- _Assignment_
All the lines below should appear again unchanged, though their pictures should not.

'''

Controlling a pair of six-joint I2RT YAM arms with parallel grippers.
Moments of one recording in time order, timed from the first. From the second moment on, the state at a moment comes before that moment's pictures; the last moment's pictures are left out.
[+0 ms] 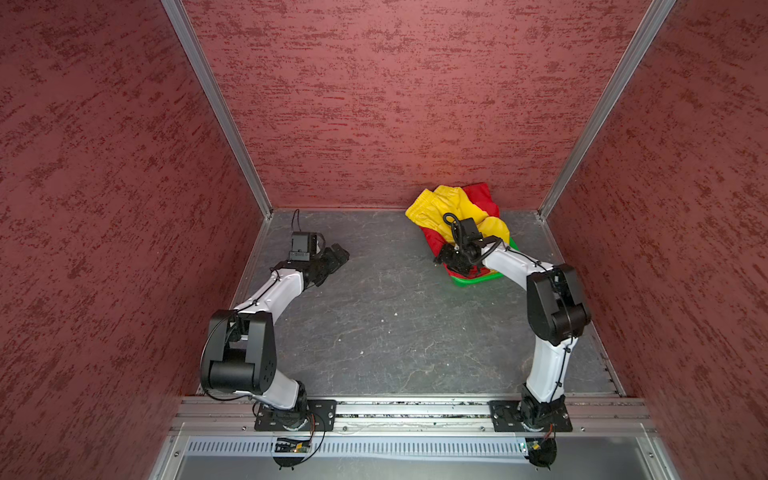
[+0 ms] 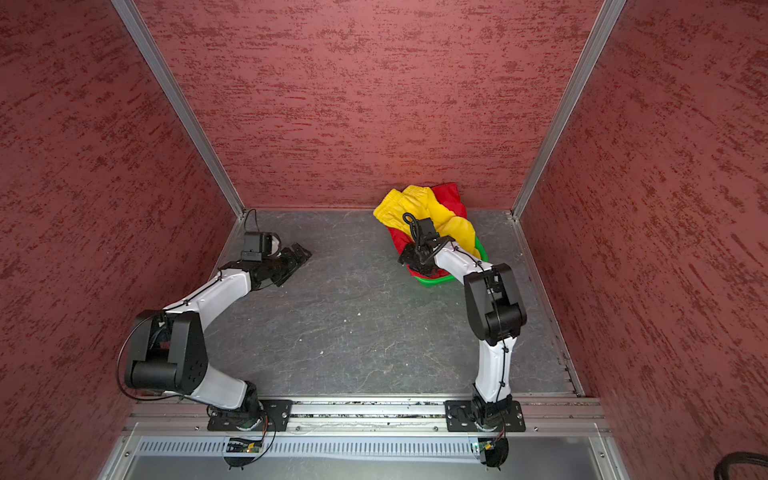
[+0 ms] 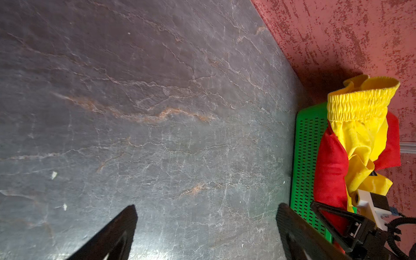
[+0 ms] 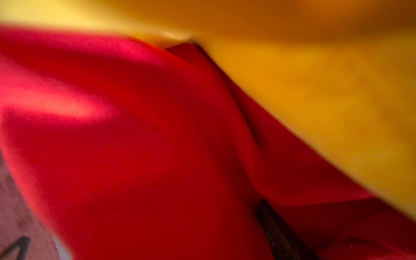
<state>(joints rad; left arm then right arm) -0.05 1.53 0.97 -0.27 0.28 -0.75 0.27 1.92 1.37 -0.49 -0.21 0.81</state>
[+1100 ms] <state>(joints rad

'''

- _Result_
Controlling a pair of six-joint I2RT YAM arms with parallel grippers.
Moments of one recording in time order, timed from the first. From the second moment on, the state at a moment comes before that moment's pictures; the last moment's pictures are left out.
[+0 ms] 
[+0 ms] 
[+0 ms] 
[+0 ms] 
<state>(joints rad; left arm then right arm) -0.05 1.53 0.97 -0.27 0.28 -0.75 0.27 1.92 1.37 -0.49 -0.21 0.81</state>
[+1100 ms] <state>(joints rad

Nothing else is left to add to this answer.